Here is the original code

split = StratifiedShuffleSplit(n_splits=1, test_size=0.2, random_state=42)
for train_index, test_index in split.split(housing, housing["income_cat"]):
    strat_train_set = housing.loc[train_index]
    strat_test_set = housing.loc[test_index]
Silly Freak
  • 4,061
  • 1
  • 36
  • 58
Ehsan
  • 149
  • 1
  • 1
  • 9
  • could you add the code you'd need for `n_splits=2`, or the working code for `n_splits=1`? That may help us answer. – Silly Freak Dec 01 '18 at 00:14
  • My feeling says that the result is an array, and that a destructuring assignment (`split, = ...` - note the comma) will be the way to go – Silly Freak Dec 01 '18 at 00:16
  • 1
    Because `split()` is a generator object in python using `yield`. So even when you have only single split, it needs to be iterated. See [this question](https://stackoverflow.com/questions/231767/what-does-the-yield-keyword-do) – Vivek Kumar Dec 01 '18 at 05:45
  • @SillyFreak: I added the original code to my problem statement. – Ehsan Dec 24 '18 at 15:08

1 Answers1

2

As @Vivek Kumar commented, the split.split() call in line two of your code returns an iterable (most likely a generator, not a list or something like that). Your non-working example tries to use the return value as if it wasn't.

Let's look with what kind of data your loop consumes:

for train_index, test_index in ...:
    ...

The for loop obviously requires an iterable. In addition, the train_index, test_index "destructures" each item in the iterable into two values, so each item has to be an iterable with exactly two elements. Usually, a tuple would be used for such cases.

So, the result of split.split() could look something like this:

[
    (a1, b1),
    (a2, b2),
    ...
]

Presumably, n_splits=1 means that there will be only one pair train_index, test_index - at least that's what you seem to claim and need to verify. In that case, the result will be this:

[
    (a1, b1),
]

So only one item that is itself a tuple with two items. You now try to destructure that single item using train_index, test_index = ..., and this fails: the number of items does not match. You need to first extract the tuple.

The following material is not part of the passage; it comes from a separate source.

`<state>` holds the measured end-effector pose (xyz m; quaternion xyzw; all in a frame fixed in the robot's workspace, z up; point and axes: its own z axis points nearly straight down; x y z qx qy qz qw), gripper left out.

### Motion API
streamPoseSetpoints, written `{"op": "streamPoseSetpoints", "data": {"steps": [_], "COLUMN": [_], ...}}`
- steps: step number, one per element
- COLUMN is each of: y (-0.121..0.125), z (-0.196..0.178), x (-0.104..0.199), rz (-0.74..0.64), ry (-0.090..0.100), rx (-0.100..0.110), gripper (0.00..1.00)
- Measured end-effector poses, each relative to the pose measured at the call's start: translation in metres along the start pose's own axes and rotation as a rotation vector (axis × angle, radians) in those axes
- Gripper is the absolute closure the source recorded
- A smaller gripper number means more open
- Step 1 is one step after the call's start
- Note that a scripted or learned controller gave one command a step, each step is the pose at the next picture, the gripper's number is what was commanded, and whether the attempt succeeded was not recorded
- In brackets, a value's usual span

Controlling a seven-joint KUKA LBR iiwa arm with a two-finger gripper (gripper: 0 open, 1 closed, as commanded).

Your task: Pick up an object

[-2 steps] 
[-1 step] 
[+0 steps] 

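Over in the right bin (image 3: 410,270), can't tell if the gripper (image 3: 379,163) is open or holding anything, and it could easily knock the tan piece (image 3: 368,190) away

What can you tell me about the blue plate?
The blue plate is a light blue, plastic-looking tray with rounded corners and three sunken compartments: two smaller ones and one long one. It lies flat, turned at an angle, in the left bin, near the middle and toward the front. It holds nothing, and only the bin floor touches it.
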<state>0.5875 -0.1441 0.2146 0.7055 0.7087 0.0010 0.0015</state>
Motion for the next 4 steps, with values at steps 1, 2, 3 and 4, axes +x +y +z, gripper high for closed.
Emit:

There are two basic ways to get the tuple:

pair = split.split(...)[0]
pair, = split.split(...)

I would strongly suggest the second variant, because it fails when there is unexpectedly more than one item; the first variant would just silently discard extra items.

Then, you can destructure the tuple:

train_index, test_index = pair

Or, both in one step:

split = StratifiedShuffleSplit(n_splits=1,test_size=0.2,random_state=42) 
(train_index, test_index), = split.split(housing, housing["income_cat"])
Silly Freak
  • 4,061
  • 1
  • 36
  • 58